--- START ---
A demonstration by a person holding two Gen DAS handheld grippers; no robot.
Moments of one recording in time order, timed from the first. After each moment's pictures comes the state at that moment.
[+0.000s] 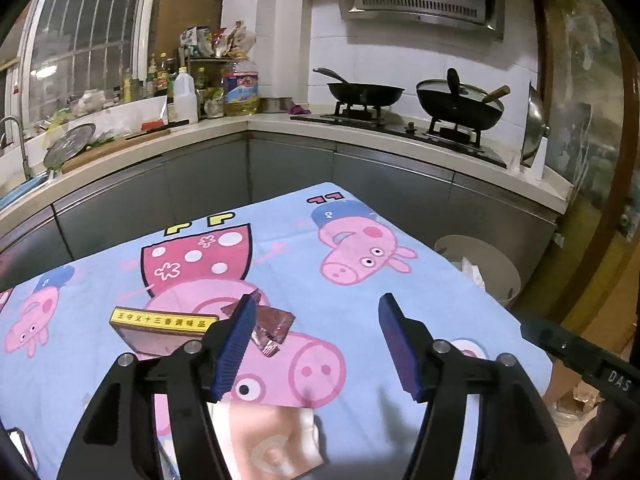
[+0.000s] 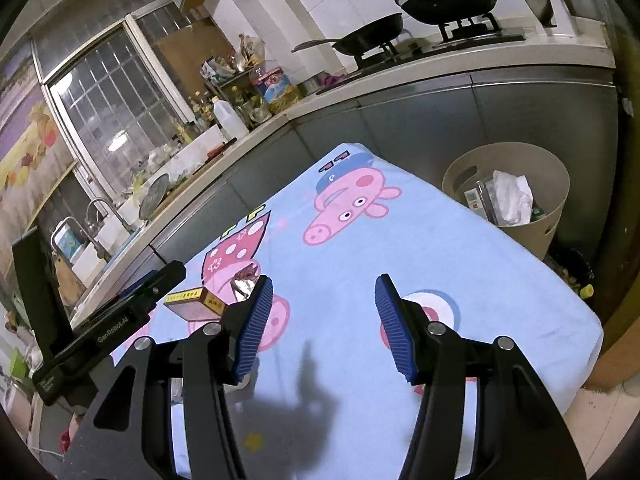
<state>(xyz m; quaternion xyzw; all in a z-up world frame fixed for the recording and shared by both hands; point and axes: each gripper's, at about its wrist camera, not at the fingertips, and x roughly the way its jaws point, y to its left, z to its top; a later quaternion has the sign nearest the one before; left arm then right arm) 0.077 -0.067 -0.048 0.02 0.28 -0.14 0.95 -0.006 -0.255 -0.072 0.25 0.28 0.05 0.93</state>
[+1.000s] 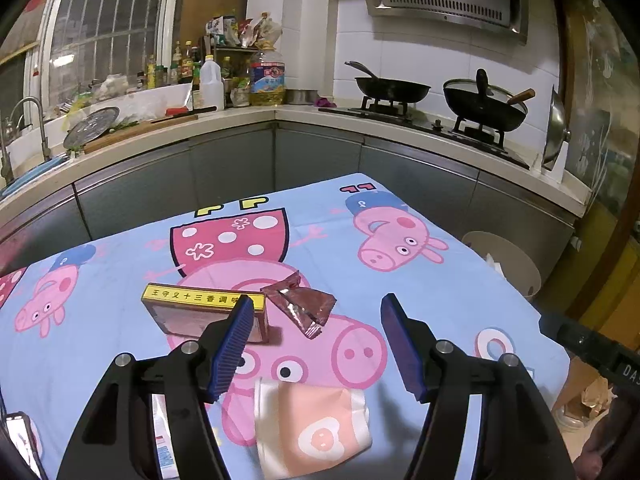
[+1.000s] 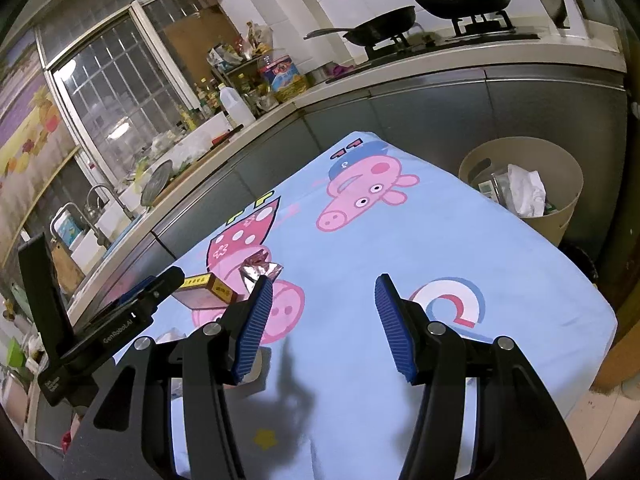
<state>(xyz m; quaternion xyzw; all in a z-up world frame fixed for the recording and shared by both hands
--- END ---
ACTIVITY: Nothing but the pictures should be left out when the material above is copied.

COMPLETED TASK:
A demonstration by a person holding two Gen DAS handheld grippers; no robot.
Moments of one recording in time order, timed from the first. After each moment's pictures comes the state at that moment.
[+0.000s] 
[+0.000s] 
<state>(xyz m; quaternion xyzw; all in a z-up world frame fixed for the recording and shared by both hands; point and axes: each gripper's, at about its wrist camera, not at the fingertips, and x roughly the way its jaws point, y to its left, z to its top; a later quaternion has the sign nearest the one before; left arm then right arm) 0.077 -0.067 -0.048 0.02 0.28 -0.14 0.95 -0.006 -0.255 -0.072 0.25 0.28 0.05 0.93</state>
[+1.000s] 
[+1.000s] 
<state>(xyz m; quaternion xyzw; all in a z-up world frame fixed for the recording and shared by both hands

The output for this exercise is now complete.